Task goal ->
The data that follows should be copied out exactly.

[Records from a data collection]
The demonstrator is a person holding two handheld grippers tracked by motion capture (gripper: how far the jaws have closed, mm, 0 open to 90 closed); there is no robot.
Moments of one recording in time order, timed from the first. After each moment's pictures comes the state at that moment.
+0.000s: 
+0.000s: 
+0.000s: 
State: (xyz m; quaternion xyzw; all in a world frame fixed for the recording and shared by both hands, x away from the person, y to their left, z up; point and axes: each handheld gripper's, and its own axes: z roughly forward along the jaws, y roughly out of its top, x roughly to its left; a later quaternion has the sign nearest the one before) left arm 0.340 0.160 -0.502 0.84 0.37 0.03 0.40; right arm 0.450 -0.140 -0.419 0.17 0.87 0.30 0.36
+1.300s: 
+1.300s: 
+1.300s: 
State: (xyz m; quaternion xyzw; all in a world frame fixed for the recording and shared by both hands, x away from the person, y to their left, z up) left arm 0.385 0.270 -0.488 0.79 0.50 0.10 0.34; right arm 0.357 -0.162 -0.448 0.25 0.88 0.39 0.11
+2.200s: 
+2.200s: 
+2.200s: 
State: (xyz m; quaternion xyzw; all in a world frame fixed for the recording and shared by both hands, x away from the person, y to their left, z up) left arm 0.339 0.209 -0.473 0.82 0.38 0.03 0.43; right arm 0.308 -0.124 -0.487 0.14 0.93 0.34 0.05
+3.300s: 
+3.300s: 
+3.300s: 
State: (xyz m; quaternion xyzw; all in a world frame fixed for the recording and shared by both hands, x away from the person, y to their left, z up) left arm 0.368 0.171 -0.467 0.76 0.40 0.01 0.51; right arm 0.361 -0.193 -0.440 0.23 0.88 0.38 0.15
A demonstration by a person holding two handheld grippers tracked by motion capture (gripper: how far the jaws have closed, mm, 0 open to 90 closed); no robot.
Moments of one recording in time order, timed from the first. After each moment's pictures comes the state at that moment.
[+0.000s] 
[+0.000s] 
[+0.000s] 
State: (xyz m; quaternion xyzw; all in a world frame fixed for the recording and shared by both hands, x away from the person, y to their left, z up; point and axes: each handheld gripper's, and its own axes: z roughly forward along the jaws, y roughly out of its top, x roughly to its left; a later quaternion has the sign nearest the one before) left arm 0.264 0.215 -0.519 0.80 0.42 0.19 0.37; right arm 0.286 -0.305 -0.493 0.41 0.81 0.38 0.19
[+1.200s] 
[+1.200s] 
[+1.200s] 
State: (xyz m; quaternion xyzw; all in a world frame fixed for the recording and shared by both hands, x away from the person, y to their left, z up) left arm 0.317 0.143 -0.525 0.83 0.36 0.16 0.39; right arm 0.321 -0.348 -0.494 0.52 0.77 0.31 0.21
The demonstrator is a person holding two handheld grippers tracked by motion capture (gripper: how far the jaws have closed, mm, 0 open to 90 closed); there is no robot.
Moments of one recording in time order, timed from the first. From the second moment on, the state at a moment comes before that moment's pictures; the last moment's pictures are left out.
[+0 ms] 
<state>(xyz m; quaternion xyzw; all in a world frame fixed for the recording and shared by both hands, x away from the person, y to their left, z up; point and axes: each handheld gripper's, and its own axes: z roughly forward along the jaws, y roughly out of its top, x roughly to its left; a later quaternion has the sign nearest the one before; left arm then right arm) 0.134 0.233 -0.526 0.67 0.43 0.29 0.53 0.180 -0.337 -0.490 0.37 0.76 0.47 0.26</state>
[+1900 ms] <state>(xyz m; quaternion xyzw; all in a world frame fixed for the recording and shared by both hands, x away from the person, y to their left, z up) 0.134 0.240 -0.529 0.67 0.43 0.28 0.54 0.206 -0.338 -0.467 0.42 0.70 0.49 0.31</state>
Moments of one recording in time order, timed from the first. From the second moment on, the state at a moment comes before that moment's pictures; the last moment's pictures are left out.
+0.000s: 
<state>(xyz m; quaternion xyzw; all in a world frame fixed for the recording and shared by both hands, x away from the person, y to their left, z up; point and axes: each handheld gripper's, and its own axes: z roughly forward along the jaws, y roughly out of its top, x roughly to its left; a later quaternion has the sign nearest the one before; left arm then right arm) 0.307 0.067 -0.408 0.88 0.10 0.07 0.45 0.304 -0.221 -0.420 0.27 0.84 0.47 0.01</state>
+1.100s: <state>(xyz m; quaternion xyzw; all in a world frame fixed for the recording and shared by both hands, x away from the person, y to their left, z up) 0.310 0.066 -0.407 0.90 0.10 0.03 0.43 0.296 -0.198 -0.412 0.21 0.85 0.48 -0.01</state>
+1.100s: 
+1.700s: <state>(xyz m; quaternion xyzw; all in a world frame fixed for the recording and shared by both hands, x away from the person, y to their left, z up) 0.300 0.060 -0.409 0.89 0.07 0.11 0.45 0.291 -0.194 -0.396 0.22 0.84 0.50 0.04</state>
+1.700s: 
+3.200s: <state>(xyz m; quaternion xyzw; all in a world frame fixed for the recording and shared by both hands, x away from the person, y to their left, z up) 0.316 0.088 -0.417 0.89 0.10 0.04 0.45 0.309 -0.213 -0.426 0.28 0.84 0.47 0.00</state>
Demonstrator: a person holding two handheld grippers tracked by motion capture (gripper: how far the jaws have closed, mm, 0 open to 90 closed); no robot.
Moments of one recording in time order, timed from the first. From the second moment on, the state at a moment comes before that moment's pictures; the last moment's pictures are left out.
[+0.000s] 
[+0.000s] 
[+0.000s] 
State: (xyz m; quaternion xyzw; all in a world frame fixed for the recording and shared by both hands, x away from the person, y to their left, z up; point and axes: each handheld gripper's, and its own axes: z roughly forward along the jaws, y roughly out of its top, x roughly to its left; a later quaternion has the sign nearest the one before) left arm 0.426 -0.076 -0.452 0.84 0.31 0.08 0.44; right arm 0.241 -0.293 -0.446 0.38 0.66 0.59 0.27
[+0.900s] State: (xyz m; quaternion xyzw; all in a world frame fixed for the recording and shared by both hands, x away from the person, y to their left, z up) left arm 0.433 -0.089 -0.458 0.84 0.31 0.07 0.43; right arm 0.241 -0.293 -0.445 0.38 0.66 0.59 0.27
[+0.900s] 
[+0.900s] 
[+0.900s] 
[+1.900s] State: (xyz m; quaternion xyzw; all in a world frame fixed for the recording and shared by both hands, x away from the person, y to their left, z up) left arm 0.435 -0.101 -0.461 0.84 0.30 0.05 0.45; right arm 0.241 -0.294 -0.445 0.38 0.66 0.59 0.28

Written answer ->
The demonstrator is a person holding two handheld grippers tracked by motion capture (gripper: how far the jaws have closed, mm, 0 open to 90 closed); there is no robot.
Moments of one recording in time order, timed from the first. After each moment's pictures comes the state at that moment.
+0.000s: 
+0.000s: 
+0.000s: 
State: (xyz m; quaternion xyzw; all in a world frame fixed for the recording and shared by both hands, x away from the person, y to their left, z up; point and axes: each handheld gripper's, and its own axes: z roughly forward along the jaws, y roughly out of its top, x roughly to its left; a later quaternion has the sign nearest the one before) left arm 0.340 0.160 -0.502 0.84 0.37 0.03 0.40; right arm 0.450 -0.140 -0.419 0.17 0.87 0.30 0.36
+1.300s: 
+1.300s: 
+1.300s: 
State: (xyz m; quaternion xyzw; all in a world frame fixed for the recording and shared by both hands, x away from the person, y to their left, z up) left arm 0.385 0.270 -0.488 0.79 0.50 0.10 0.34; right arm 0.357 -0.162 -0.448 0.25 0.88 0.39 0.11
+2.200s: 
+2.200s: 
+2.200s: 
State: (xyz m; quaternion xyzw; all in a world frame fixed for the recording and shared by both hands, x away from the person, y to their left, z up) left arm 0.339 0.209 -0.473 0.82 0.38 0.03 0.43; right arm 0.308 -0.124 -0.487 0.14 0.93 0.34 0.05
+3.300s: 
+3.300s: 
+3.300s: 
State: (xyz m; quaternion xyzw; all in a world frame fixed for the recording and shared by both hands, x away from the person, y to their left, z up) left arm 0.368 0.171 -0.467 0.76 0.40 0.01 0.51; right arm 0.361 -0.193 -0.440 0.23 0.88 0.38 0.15
A demonstration by a person holding two handheld grippers tracked by motion capture (gripper: how far the jaws have closed, mm, 0 open to 90 closed); no robot.
Moments of one recording in time order, timed from the first. After each moment's pictures comes the state at that moment.
[+0.000s] 
[+0.000s] 
[+0.000s] 
State: (xyz m; quaternion xyzw; all in a world frame fixed for the recording and shared by both hands, x away from the person, y to their left, z up; point and axes: each handheld gripper's, and its own axes: z roughly forward along the jaws, y roughly out of its top, x roughly to its left; a later quaternion has the sign nearest the one before) left arm 0.264 0.215 -0.519 0.80 0.42 0.19 0.37; right arm 0.286 -0.305 -0.493 0.41 0.81 0.38 0.19
[+1.200s] 
[+1.200s] 
[+1.200s] 
State: (xyz m; quaternion xyzw; all in a world frame fixed for the recording and shared by both hands, x away from the person, y to their left, z up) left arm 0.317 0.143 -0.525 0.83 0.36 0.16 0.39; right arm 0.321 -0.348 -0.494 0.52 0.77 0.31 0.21
The demonstrator is a person holding two handheld grippers tracked by motion capture (gripper: how far the jaws have closed, mm, 0 open to 90 closed); there is no robot.
Moments of one recording in time order, timed from the first. From the second moment on, the state at a moment comes before that moment's pictures; the last moment's pictures are left out.
[+0 ms] 
<state>(xyz m; quaternion xyzw; all in a world frame fixed for the recording and shared by both hands, x away from the person, y to their left, z up; point and axes: each handheld gripper's, and its own axes: z roughly forward along the jaws, y roughly out of its top, x roughly to its left; a later quaternion has the sign nearest the one before; left arm then right arm) 0.134 0.233 -0.526 0.67 0.43 0.29 0.53 0.180 -0.337 -0.490 0.37 0.76 0.47 0.26</state>
[+1900 ms] <state>(xyz m; quaternion xyzw; all in a world frame fixed for the recording and shared by both hands, x away from the person, y to their left, z up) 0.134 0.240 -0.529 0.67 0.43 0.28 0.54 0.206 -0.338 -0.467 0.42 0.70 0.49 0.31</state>
Moments of one recording in time order, timed from the first. From the second moment on, the state at a moment comes before that moment's pictures; the last moment's pictures are left out.
+0.000s: 
<state>(xyz m; quaternion xyzw; all in a world frame fixed for the recording and shared by both hands, x away from the person, y to their left, z up; point and axes: each handheld gripper's, and its own axes: z roughly forward along the jaws, y roughly out of its top, x roughly to its left; a later quaternion has the sign nearest the one before; left arm then right arm) 0.307 0.067 -0.408 0.88 0.10 0.07 0.45 0.304 -0.221 -0.420 0.27 0.84 0.47 0.01</state>
+1.100s: <state>(xyz m; quaternion xyzw; all in a world frame fixed for the recording and shared by both hands, x away from the person, y to their left, z up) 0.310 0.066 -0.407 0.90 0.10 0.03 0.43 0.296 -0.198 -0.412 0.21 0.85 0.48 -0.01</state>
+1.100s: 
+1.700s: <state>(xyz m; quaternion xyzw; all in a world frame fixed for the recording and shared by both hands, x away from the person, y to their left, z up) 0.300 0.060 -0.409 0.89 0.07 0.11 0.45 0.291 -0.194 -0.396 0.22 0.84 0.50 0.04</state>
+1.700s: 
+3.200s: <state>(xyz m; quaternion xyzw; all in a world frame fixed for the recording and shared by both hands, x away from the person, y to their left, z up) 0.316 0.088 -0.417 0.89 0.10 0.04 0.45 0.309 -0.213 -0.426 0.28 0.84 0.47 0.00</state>
Demonstrator: a person holding two handheld grippers tracked by motion capture (gripper: how far the jaws have closed, mm, 0 open to 90 closed); no robot.
Moments of one recording in time order, timed from the first. From the second moment on, the state at a moment comes before that moment's pictures; the last moment's pictures are left out.
[+0.000s] 
[+0.000s] 
[+0.000s] 
State: (xyz m; quaternion xyzw; all in a world frame fixed for the recording and shared by both hands, x away from the person, y to their left, z up; point and axes: each handheld gripper's, and its own axes: z roughly forward along the jaws, y roughly out of its top, x roughly to its left; a later quaternion has the sign nearest the one before) left arm 0.426 -0.076 -0.452 0.84 0.31 0.08 0.44; right arm 0.241 -0.293 -0.446 0.38 0.66 0.59 0.27
[+0.900s] State: (xyz m; quaternion xyzw; all in a world frame fixed for the recording and shared by both hands, x away from the person, y to their left, z up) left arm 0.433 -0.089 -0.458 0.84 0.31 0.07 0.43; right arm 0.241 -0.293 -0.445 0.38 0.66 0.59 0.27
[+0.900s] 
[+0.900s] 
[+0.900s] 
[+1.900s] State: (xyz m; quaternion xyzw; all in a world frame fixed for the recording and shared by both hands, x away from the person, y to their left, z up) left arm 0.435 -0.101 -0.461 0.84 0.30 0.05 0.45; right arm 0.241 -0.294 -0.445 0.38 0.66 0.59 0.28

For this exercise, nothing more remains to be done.